Como podrán apreciar, caros lectores, el problema del desinterés colisiona con el beneficio del amor auténtico de la crianza responsable ya que, en el acto mismo de la entrega del móvil se está abriendo la puerta a problemas de atención, dificultades para establecer vínculos sociales normales y cordiales y, lo que es peor, se está creando una adicción temprana a la tecnología.
Además, el niño, que no es estúpido por naturaleza, sino que es idiotizado por su entorno, se puede dar cuenta o puede internalizar la idea de que su presencia es una molestia, lo cual puede afectar seriamente su autoestima y la percepción de su valor en la relación con sus padres en la niñez, pero con el mundo en su adultez: después se burlan y se asombran cuando los llaman “generación de cristal”, ¿por qué será, no?

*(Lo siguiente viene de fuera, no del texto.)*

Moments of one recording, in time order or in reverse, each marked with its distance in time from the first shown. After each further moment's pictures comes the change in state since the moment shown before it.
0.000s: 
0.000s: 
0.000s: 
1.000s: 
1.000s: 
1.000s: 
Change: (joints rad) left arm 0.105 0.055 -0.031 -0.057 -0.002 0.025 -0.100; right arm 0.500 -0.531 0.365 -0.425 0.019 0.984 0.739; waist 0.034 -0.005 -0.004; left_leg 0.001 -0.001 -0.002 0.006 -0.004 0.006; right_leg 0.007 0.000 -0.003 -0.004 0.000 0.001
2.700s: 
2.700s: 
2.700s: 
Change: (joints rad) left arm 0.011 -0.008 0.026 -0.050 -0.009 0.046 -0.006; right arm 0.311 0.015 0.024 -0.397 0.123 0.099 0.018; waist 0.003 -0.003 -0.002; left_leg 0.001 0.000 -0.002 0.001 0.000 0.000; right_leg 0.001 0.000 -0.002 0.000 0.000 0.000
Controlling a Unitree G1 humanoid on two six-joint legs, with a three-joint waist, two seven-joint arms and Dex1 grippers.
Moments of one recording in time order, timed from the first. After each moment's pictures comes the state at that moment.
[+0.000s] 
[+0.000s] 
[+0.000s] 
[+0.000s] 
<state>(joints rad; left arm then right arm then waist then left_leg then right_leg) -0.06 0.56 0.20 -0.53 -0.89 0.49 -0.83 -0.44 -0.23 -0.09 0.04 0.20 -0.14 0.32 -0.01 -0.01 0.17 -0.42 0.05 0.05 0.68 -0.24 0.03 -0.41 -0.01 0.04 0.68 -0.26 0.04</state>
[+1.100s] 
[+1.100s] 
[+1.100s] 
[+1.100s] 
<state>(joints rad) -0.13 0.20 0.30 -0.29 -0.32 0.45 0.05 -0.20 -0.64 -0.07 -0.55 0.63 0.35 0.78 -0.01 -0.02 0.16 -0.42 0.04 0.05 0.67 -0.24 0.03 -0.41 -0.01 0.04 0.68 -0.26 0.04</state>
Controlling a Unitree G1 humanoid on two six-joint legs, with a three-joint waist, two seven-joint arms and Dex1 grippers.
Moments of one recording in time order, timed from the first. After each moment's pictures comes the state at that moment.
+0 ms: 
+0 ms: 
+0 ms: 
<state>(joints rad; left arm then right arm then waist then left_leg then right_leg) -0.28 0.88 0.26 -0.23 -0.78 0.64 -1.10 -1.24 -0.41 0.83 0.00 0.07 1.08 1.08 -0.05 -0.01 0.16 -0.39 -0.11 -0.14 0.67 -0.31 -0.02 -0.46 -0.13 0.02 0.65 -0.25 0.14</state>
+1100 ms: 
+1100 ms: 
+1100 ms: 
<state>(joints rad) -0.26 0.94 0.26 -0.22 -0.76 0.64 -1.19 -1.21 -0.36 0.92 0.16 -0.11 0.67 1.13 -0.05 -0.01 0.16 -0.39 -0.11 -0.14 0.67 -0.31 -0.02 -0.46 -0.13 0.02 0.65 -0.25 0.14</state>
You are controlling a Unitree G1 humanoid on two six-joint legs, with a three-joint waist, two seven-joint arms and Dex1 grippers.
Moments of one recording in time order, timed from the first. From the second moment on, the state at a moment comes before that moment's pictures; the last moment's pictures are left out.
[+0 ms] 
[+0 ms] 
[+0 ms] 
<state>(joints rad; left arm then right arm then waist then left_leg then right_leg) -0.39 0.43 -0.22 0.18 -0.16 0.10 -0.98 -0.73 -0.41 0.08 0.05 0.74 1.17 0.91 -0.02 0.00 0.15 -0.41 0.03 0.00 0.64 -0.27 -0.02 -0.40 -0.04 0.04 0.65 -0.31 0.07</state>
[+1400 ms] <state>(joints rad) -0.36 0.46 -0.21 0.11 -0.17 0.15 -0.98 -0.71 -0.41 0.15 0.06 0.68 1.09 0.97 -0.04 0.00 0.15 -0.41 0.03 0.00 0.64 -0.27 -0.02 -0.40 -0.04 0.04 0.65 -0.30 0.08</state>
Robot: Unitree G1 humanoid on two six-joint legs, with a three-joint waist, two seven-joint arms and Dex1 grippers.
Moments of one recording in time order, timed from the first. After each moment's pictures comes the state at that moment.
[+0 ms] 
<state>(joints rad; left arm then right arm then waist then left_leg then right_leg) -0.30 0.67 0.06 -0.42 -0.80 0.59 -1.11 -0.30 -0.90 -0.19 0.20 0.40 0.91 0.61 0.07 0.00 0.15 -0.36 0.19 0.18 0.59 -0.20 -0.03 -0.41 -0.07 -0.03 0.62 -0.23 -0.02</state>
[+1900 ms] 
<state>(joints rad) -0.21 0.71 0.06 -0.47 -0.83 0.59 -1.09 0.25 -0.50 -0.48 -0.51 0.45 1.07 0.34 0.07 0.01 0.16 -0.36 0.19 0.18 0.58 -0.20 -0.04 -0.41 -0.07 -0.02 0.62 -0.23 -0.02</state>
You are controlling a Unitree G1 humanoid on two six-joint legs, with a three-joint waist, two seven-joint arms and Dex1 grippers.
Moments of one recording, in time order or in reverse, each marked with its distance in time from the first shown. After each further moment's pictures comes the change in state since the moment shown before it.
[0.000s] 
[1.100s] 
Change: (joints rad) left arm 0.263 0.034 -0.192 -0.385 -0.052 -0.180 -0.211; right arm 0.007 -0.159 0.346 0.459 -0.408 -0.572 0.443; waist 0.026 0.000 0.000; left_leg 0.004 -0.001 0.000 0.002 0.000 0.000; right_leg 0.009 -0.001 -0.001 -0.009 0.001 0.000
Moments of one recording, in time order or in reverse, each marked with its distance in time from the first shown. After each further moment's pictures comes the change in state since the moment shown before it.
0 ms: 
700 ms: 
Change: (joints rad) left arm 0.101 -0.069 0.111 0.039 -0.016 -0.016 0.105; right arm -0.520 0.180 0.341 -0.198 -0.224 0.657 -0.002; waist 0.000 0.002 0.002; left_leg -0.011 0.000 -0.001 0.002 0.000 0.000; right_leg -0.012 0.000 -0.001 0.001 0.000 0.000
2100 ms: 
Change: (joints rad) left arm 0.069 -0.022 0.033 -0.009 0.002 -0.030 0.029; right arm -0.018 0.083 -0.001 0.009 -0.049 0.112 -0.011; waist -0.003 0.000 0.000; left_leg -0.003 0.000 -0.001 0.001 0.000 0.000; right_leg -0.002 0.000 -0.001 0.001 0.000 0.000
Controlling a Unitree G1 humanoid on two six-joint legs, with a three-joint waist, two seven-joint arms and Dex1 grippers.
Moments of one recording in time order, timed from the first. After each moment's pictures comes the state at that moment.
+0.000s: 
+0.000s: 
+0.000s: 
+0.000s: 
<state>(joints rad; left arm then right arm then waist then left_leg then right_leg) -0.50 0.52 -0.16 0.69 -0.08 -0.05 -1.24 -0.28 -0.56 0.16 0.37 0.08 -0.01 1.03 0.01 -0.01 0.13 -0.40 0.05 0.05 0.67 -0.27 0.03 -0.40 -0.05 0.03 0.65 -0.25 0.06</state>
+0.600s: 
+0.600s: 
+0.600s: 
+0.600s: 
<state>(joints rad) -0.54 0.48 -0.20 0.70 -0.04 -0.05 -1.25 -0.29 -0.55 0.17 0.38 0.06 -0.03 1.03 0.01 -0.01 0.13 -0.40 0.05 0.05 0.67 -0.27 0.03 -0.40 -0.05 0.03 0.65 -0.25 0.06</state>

Complementariamente a esto, el filósofo Martin Buber (1878-1965), en su obra ‘Yo y tú’ (1923), destacó la importancia del encuentro genuino entre dos personas, lo que él llama la relación ‘Yo-Tú’, en contraste con la relación ‘Yo-Eso’, donde el otro es visto como objeto (ente-útil), objeto o herramienta.
Al tratar al niño como un problema a ser resuelto mediante la tecnología, se establece una relación fría y triste de esclavitud ‘Yo-Eso’, donde el niño no es visto como un ser humano en sí, con necesidades y emociones propias, sino como un obstáculo a ser gestionado por sujetos patéticos que tienen hijos y no saben para qué los tienen.